For the higher-born, lead must have posed its greatest danger in the process of sweetening acid wine. Though they were aware that lead could be dangerous, the Romans could not resist using lead acetate to neutralise the sour taste. They were great drinkers of young acid wine, and “sugar of lead” was a popular additive. It was also common practice to boil up the must (unfermented grape juice) in containers of lead or bronze (lead was recommended as copper gave it a sharp taste). The must was then added to fortify the wine.

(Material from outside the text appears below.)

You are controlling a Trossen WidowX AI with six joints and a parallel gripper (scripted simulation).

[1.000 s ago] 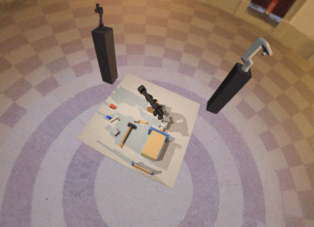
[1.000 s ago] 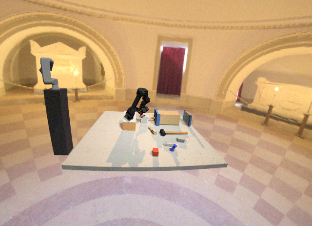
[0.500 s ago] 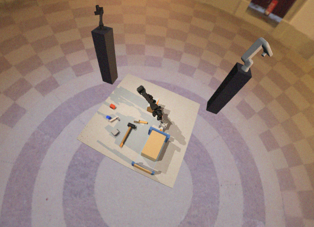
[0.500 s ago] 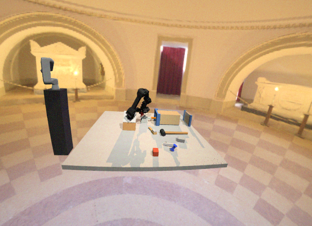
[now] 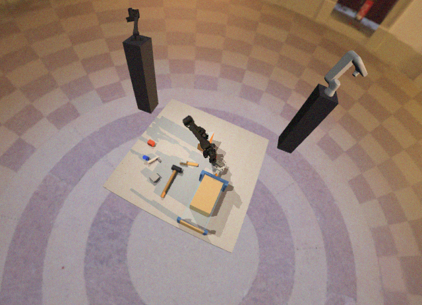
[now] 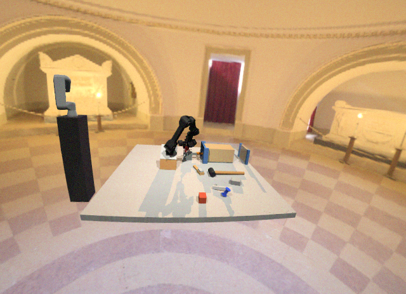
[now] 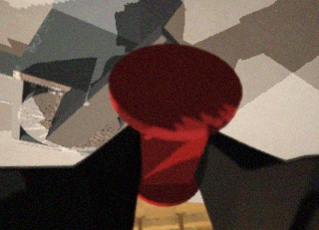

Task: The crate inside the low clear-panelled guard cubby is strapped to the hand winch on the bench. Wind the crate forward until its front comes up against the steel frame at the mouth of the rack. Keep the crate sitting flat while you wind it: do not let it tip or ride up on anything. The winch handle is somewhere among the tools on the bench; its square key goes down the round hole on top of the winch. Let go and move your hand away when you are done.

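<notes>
Now: the winch 30 mm ahead of my gripper tip, 70 mm to the left of it and 100 mm below it. The rest, counted from my gripper tip: red knob: 10 mm ahead, 20 mm to the right; red-knobbed handle: 20 mm ahead, 20 mm to the left, 30 mm below; frame: 200 mm ahead, 70 mm to the left, 30 mm below.
</notes>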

Academics argue about the incidence of ill-effects from this process. But the Romans were the first to identify “Saturnine gout” - Jdifferent from ordinary gout - a disease characterised by bad temper, pessimism and shooting pains in the joints, leading to a weak, bent gait.

Saturn, of course, was the lord of adversity, a ghoulish titan who devoured his own young. The Roman god of metalwork, Vulcan, showed signs of lead poisoning: lameness, pallor, and wizened expression.

Ironically, nowadays many believe that it was the exhausting of the lead and silver mines from which emperors paid their troops that did for the Romans in the end.